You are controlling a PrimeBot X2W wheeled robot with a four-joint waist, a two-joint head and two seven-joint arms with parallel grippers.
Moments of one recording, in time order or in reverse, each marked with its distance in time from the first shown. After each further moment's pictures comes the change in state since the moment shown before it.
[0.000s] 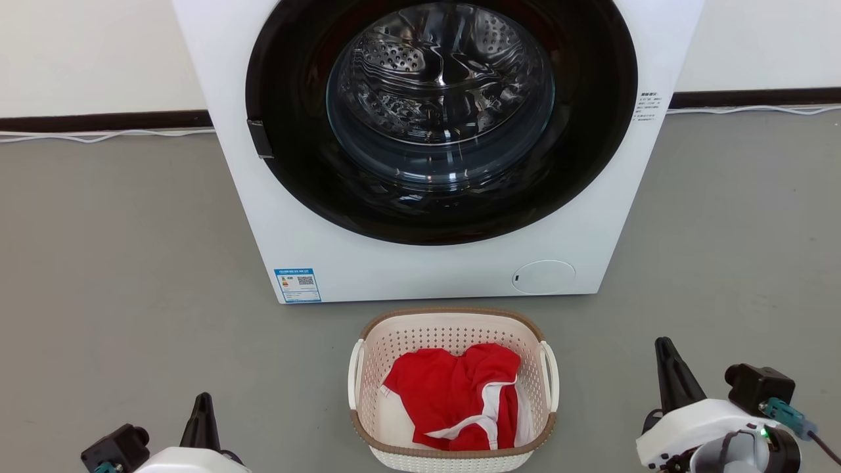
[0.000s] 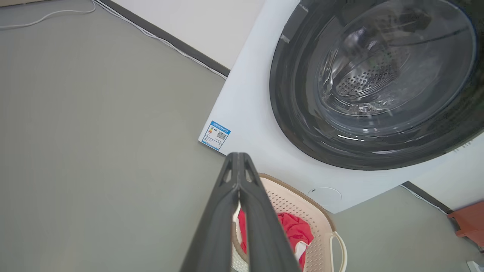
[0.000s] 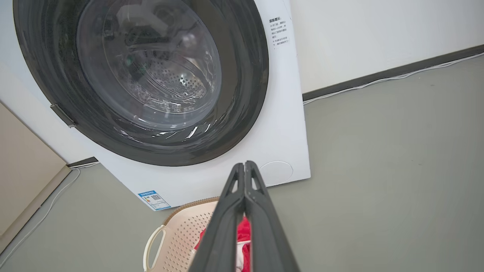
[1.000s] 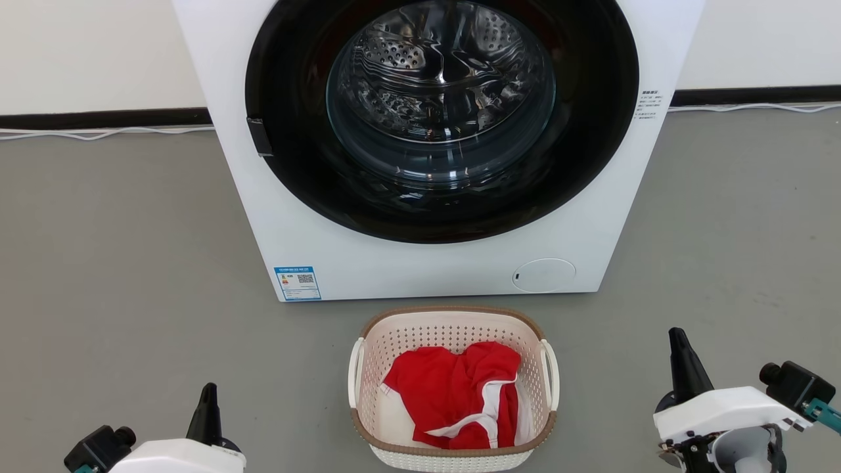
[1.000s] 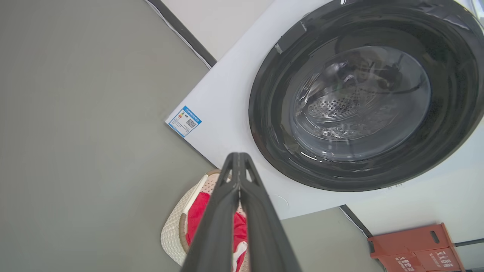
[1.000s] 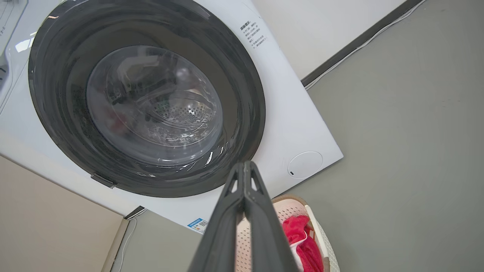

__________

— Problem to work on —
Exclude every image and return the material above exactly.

— Solution to the problem —
You are controlling a PrimeBot X2W wheeled robot with a four-joint waist, a two-joint head and two seven-joint arms with parallel grippers.
Moments of one recording, in time order or in reverse, each marked with its distance in time from the first shown. After each further moment's pictures comes the change in state since the moment shown before it.
[0.000s] 
[0.000s] 
[0.000s] 
[1.000s] 
[1.000s] 
[1.000s] 

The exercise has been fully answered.